With the pictures removed, please write out every line below exactly as given.

* [Records from a collection]
"""
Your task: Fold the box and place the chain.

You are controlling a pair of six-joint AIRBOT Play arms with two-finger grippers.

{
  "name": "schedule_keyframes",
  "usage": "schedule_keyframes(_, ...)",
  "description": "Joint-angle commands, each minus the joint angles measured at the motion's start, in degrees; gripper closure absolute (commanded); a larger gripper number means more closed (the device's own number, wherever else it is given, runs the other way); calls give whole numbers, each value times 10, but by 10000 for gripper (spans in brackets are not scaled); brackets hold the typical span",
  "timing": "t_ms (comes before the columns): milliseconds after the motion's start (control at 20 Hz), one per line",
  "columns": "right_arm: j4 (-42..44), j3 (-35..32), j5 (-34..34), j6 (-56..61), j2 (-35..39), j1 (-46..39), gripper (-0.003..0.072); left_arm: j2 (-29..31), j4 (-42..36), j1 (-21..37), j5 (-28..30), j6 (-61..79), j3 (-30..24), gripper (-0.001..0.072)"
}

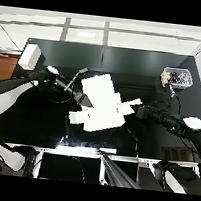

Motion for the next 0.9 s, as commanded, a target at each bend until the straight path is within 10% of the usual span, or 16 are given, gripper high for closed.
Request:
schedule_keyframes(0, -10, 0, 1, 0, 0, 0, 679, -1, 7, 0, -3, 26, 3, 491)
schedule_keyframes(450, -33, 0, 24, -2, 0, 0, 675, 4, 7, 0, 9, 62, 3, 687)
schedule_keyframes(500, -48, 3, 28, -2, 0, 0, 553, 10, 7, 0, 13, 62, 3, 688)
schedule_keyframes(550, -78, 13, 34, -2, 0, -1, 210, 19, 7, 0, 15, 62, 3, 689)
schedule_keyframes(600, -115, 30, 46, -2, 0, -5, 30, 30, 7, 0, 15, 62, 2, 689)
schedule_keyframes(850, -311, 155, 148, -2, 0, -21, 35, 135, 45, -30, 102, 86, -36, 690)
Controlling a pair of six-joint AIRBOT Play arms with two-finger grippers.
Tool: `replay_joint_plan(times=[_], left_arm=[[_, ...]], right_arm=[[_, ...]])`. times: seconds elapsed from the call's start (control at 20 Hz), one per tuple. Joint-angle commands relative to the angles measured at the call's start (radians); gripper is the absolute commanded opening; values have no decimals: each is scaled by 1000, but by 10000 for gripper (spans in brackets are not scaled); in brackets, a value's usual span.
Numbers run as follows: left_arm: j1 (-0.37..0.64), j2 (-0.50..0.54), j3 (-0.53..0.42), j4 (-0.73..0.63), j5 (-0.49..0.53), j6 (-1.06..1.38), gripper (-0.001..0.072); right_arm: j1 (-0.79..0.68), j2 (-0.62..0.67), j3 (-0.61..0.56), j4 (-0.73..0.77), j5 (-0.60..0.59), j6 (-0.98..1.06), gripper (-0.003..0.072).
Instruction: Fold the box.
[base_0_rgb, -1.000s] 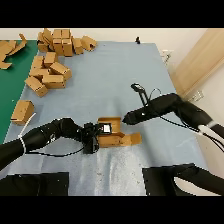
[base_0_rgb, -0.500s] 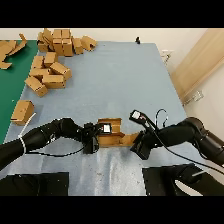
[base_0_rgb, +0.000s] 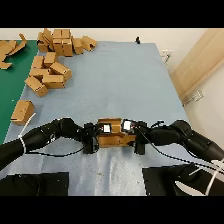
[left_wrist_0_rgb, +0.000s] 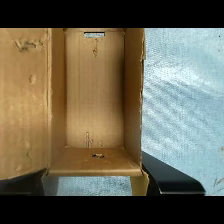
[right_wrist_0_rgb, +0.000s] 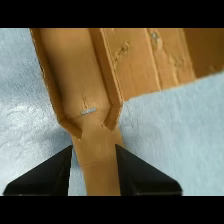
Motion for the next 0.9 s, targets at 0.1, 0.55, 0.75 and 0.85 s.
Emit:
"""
* [Response to this exercise]
Your task: Fold the box and place the chain.

You are controlling a pair of six-joint AIRBOT Play arms with two-finger grippers.

{
  "name": "schedule_keyframes",
  "usage": "schedule_keyframes(_, ...)",
  "description": "Joint-angle commands, each minus the joint angles measured at the motion's start, in degrees; gripper closure absolute (commanded); a larger gripper number means more closed (the device's own number, wherever else it is given, runs the other way); calls give whole numbers, each value times 10, but by 10000 for gripper (spans in brackets are not scaled); brackets hold the typical span",
  "timing": "t_ms (comes before the columns): milliseconds after the motion's start (control at 20 Hz), one per line",
  "columns": "right_arm: j4 (-42..44), j3 (-35..32), j5 (-34..34), j6 (-56..61), j2 (-35..39), j1 (-46..39), gripper (-0.003..0.072); left_arm: j2 (-29..31), j4 (-42..36), j1 (-21..37), j5 (-28..30), j6 (-61..79), j3 (-30..24), gripper (-0.001..0.072)"
}


Motion for the next 0.9 s, as commanded, a target at each bend until the straight path is within 10% of the usual span, or 16 are given, gripper high for closed.
Request:
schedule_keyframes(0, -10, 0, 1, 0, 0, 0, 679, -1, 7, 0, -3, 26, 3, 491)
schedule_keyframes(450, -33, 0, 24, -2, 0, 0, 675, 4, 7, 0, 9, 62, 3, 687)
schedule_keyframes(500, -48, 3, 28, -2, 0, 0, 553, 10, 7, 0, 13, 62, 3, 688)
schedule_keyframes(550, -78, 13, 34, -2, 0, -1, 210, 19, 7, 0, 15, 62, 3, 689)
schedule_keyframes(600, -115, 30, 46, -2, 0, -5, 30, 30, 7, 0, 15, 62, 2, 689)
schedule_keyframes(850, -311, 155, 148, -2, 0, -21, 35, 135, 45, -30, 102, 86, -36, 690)
Controlling a pair of six-joint AIRBOT Play arms with two-finger grippers.
Tool: `replay_joint_plan(times=[_], left_arm=[[_, ...]], right_arm=[[_, ...]])`. times: seconds elapsed from the call's start (control at 20 Hz), one per tuple. Joint-angle commands relative to the angles measured at the call's start (radians); gripper is the absolute commanded opening; values have no decimals: each is scaled by 1000, but by 10000 for gripper (spans in brackets are not scaled); in brackets, a value's usual span.
Numbers run as follows: left_arm: j1 (-0.37..0.64), j2 (-0.50..0.54), j3 (-0.53..0.42), j4 (-0.73..0.63), j5 (-0.49..0.53), j6 (-1.06..1.38), gripper (-0.001..0.072); right_arm: j1 (-0.79..0.68), j2 (-0.62..0.67), j3 (-0.61..0.56), j4 (-0.73..0.77), j5 (-0.60..0.59), j6 (-0.98..1.06), gripper (-0.003..0.072).
Instruction: Fold the box.
[base_0_rgb, -1.000s] 
[base_0_rgb, -0.500s] 
[base_0_rgb, +0.000s] 
[left_wrist_0_rgb, +0.000s] 
[right_wrist_0_rgb, +0.000s] 
Motion for the next 0.9 s, targets at 0.1, 0.55, 0.75 and 0.85 s.
Emit:

With that, the answer is finished.